■ **YOUR TASK**
If pictures appear among the lines below, leave them out while you return exactly the lines from the one with "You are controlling" through the one with "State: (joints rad".

■ **INFORMATION**
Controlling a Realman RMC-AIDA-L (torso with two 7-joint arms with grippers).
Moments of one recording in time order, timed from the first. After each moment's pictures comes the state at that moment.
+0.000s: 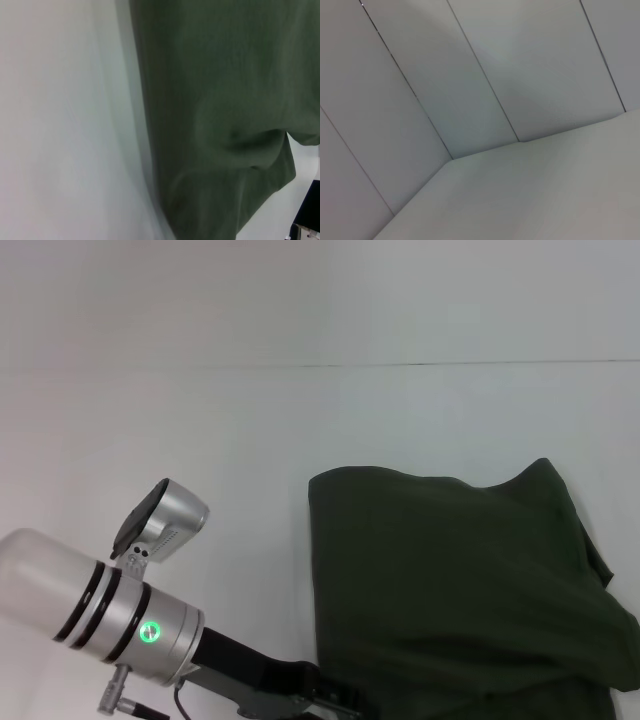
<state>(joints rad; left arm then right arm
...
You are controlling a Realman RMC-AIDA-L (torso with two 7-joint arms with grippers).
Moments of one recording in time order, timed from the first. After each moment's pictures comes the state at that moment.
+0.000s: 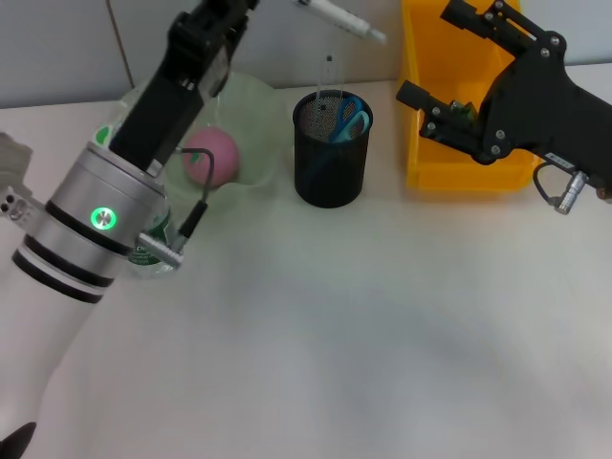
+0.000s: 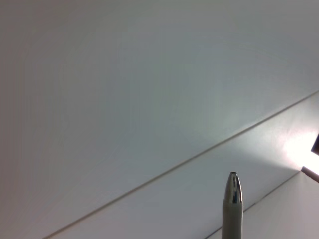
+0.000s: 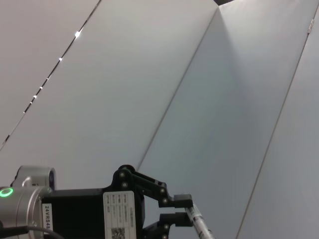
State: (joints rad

■ **WRITTEN RESPONSE**
You are controlling a Realman RMC-AIDA-L (torso with two 7-joint arms with grippers).
Moments of one recording in time order, timed from the first. After each moment's pictures comes the state at that moment.
+0.000s: 
+0.000s: 
+0.000s: 
State: (joints rad

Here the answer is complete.